> **How to complete this task**:
All lines below containing "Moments" are to be listed.

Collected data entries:
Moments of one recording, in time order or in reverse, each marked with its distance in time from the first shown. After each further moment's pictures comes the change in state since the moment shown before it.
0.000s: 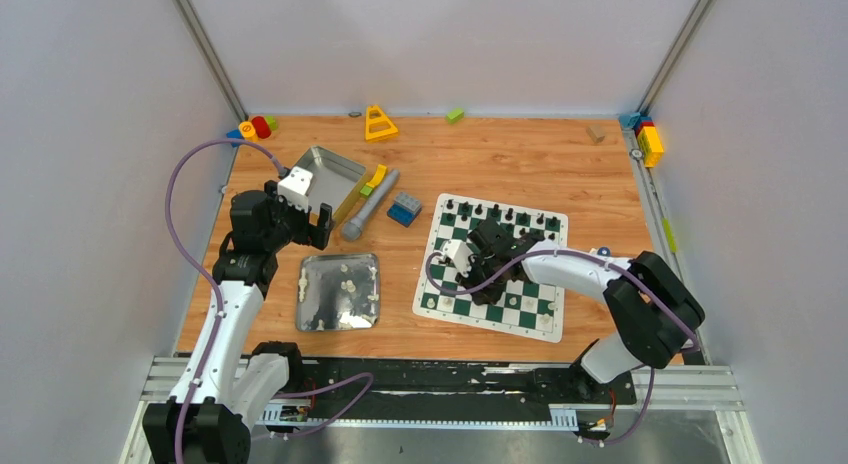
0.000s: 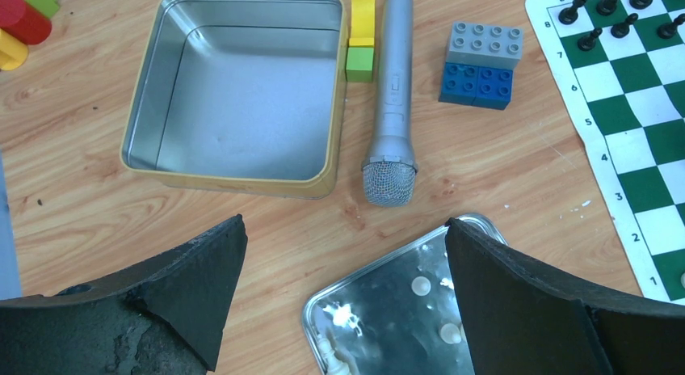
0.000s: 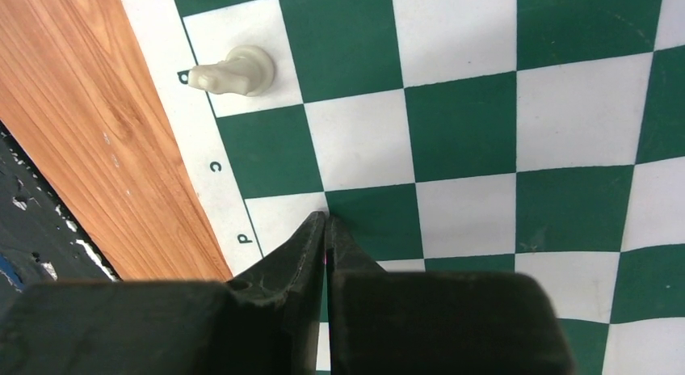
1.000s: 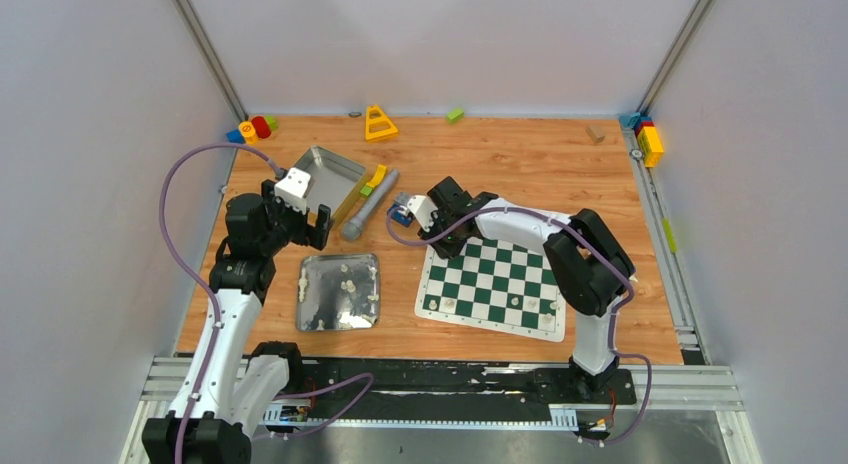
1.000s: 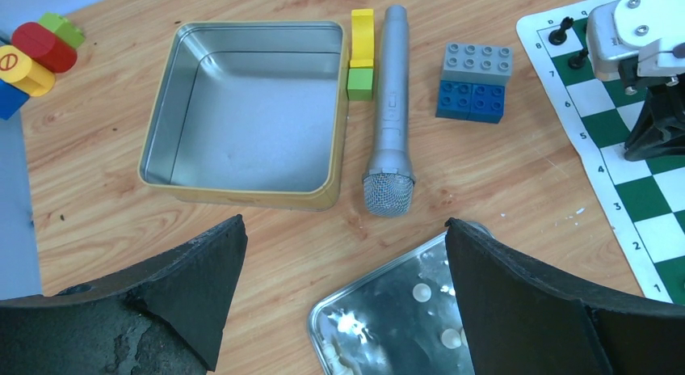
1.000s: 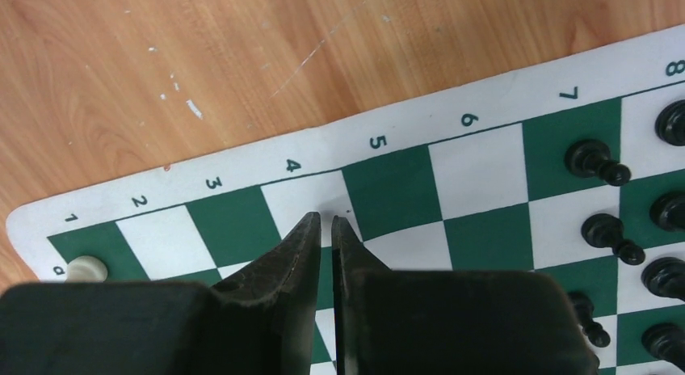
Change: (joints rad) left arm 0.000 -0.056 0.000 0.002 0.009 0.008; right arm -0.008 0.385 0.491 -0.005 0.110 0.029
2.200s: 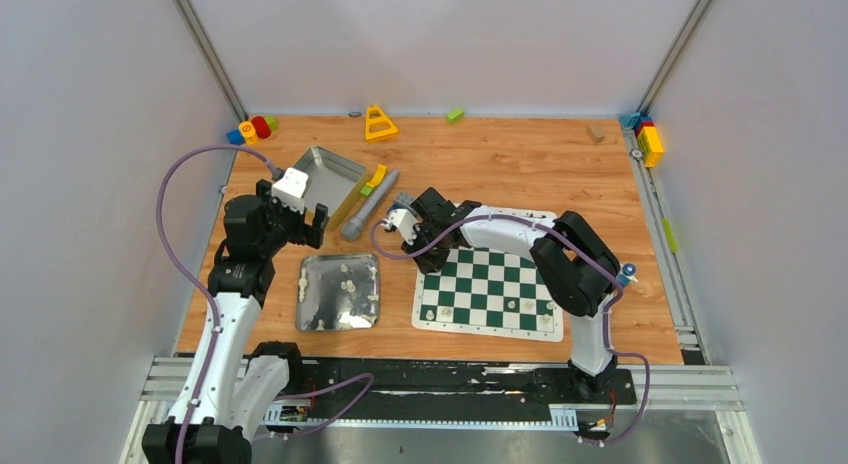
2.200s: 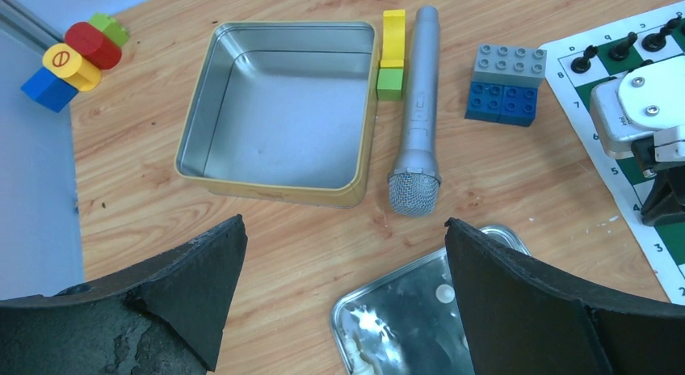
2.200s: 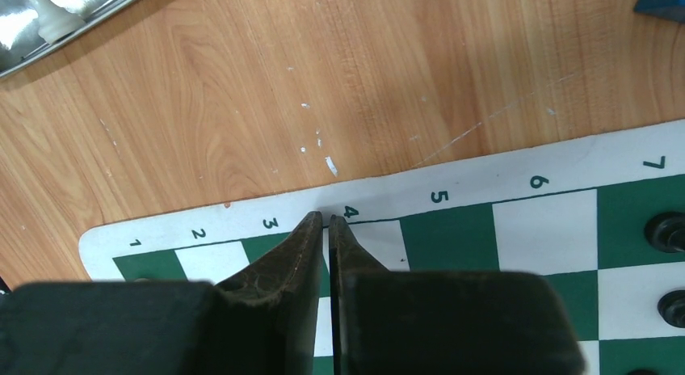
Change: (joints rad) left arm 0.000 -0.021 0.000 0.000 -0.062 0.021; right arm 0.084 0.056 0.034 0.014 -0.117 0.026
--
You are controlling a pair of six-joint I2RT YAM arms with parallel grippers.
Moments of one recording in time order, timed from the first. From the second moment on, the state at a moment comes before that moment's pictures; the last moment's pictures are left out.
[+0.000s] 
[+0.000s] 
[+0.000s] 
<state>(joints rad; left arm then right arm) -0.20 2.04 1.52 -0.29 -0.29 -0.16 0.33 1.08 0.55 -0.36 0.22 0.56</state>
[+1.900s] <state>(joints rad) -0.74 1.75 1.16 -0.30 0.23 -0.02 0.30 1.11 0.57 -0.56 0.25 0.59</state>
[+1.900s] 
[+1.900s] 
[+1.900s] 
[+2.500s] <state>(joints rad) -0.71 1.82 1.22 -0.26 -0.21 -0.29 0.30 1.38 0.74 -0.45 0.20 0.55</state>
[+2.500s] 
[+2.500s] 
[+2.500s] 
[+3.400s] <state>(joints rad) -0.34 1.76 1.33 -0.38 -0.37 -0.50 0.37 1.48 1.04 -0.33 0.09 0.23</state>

> **Completed task**:
Moments of one recording, in time order or in reverse, each marked with its distance in time from the first shown. After each further moment's pictures comes the change in state since the moment shown before it.
Moments of one recording in time order, timed from the first. From the second moment on, the state at a moment comes before that moment's pictures; the last moment's pictures are left out.

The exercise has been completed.